= What needs to be done =
Only an exact repetition of the entries counts as an answer.

= Source data =

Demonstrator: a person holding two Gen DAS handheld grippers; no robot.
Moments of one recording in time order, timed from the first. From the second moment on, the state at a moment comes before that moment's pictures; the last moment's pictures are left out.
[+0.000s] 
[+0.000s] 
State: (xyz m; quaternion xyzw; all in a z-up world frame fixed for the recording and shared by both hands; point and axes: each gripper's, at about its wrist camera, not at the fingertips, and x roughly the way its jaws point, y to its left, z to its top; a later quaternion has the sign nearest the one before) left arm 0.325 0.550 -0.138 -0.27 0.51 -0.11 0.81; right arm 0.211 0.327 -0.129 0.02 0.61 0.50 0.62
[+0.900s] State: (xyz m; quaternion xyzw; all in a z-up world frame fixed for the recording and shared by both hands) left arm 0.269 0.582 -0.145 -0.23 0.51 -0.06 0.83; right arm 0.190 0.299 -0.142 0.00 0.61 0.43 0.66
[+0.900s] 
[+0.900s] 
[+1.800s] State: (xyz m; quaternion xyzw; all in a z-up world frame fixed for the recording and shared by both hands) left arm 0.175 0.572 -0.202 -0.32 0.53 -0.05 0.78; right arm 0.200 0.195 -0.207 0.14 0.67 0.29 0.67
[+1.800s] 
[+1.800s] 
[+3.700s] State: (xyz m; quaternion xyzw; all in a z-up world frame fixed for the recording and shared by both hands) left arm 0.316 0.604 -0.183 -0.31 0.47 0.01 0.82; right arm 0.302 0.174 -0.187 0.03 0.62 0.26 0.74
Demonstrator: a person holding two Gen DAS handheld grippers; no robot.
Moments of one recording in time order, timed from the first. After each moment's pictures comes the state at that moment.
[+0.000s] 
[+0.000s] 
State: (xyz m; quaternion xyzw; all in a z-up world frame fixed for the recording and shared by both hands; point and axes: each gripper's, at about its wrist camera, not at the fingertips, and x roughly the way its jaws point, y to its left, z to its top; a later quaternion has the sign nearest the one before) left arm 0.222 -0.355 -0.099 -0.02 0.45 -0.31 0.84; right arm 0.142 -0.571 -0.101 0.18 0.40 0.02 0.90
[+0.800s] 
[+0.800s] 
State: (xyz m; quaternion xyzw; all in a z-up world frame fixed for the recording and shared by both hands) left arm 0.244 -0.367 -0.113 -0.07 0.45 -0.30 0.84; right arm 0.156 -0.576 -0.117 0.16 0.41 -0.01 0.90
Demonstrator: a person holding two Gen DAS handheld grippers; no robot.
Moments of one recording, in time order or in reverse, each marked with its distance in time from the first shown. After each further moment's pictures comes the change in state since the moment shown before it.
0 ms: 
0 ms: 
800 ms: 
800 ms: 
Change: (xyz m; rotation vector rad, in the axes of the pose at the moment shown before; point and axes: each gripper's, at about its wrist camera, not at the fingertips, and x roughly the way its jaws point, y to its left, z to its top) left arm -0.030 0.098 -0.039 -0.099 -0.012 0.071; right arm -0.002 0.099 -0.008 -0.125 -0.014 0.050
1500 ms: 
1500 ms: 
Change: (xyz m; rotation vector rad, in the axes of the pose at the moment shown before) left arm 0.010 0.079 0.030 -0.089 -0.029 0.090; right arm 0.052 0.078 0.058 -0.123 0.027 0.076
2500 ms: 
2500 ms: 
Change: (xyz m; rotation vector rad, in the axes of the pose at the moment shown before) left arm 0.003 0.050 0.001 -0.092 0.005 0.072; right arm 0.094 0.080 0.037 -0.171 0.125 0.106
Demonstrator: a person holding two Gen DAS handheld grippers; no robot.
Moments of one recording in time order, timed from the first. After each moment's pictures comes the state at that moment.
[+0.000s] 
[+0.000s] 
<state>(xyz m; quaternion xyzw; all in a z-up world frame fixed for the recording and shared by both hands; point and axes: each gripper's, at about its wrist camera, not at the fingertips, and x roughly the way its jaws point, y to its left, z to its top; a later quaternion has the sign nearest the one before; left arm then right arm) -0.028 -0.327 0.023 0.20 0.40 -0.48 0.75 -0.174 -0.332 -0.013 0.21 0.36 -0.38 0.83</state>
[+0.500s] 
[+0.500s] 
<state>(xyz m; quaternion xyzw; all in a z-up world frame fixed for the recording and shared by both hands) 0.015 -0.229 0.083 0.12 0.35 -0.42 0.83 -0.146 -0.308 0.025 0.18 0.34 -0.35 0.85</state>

= Output for this exercise =
Demonstrator: a person holding two Gen DAS handheld grippers; no robot.
Moments of one recording in time order, timed from the first. From the second moment on, the state at a moment comes before that moment's pictures; the last moment's pictures are left out.
[+0.000s] 
[+0.000s] 
State: (xyz m; quaternion xyzw; all in a z-up world frame fixed for the recording and shared by both hands; point and axes: each gripper's, at about its wrist camera, not at the fingertips, and x roughly the way its jaws point, y to its left, z to its top; a later quaternion has the sign nearest the one before) left arm 0.325 0.550 -0.138 -0.27 0.51 -0.11 0.81; right arm 0.211 0.327 -0.129 0.02 0.61 0.50 0.62
[+0.900s] State: (xyz m; quaternion xyzw; all in a z-up world frame fixed for the recording and shared by both hands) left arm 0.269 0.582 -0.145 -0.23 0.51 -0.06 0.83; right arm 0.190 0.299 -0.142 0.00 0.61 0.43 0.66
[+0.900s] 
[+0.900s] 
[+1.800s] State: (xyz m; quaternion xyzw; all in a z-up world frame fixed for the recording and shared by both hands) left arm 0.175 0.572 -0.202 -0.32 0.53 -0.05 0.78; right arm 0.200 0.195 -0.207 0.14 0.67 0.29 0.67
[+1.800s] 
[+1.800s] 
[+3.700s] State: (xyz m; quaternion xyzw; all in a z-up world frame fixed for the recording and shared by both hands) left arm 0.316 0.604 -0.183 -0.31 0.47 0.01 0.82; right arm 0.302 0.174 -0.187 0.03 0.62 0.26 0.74
Demonstrator: a person holding two Gen DAS handheld grippers; no robot.
Moments of one recording in time order, timed from the first. After each moment's pictures comes the state at that moment.
[+0.000s] 
[+0.000s] 
State: (xyz m; quaternion xyzw; all in a z-up world frame fixed for the recording and shared by both hands; point and axes: each gripper's, at about its wrist camera, not at the fingertips, and x roughly the way its jaws point, y to its left, z to its top; a later quaternion has the sign nearest the one before) left arm 0.222 -0.355 -0.099 -0.02 0.45 -0.31 0.84; right arm 0.142 -0.571 -0.101 0.18 0.40 0.02 0.90
[+0.800s] 
[+0.800s] 
State: (xyz m; quaternion xyzw; all in a z-up world frame fixed for the recording and shared by both hands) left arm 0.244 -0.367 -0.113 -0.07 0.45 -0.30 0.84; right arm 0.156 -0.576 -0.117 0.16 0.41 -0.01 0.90
Demonstrator: a person holding two Gen DAS handheld grippers; no robot.
Moments of one recording, in time order or in reverse, each marked with its distance in time from the first shown. After each further moment's pictures comes the change in state since the moment shown before it.
0 ms: 
0 ms: 
800 ms: 
800 ms: 
Change: (xyz m; rotation vector rad, in the axes of the pose at the moment shown before; point and axes: each gripper's, at about its wrist camera, not at the fingertips, and x roughly the way its jaws point, y to its left, z to its top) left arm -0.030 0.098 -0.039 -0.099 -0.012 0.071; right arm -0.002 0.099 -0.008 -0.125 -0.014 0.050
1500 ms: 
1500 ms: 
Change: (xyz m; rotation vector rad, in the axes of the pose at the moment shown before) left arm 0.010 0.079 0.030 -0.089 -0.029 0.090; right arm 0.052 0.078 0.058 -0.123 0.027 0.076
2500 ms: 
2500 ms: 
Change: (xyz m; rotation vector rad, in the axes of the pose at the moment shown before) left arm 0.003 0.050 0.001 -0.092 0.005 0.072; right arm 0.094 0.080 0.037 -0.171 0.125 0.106
Demonstrator: a person holding two Gen DAS handheld grippers; no robot.
Moments of one recording in time order, timed from the first. After each moment's pictures comes the state at that moment.
[+0.000s] 
[+0.000s] 
<state>(xyz m; quaternion xyzw; all in a z-up world frame fixed for the recording and shared by both hands; point and axes: each gripper's, at about its wrist camera, not at the fingertips, and x roughly the way its jaws point, y to its left, z to its top; a later quaternion has the sign nearest the one before; left arm then right arm) -0.028 -0.327 0.023 0.20 0.40 -0.48 0.75 -0.174 -0.332 -0.013 0.21 0.36 -0.38 0.83</state>
[+0.500s] 
[+0.500s] 
<state>(xyz m; quaternion xyzw; all in a z-up world frame fixed for the recording and shared by both hands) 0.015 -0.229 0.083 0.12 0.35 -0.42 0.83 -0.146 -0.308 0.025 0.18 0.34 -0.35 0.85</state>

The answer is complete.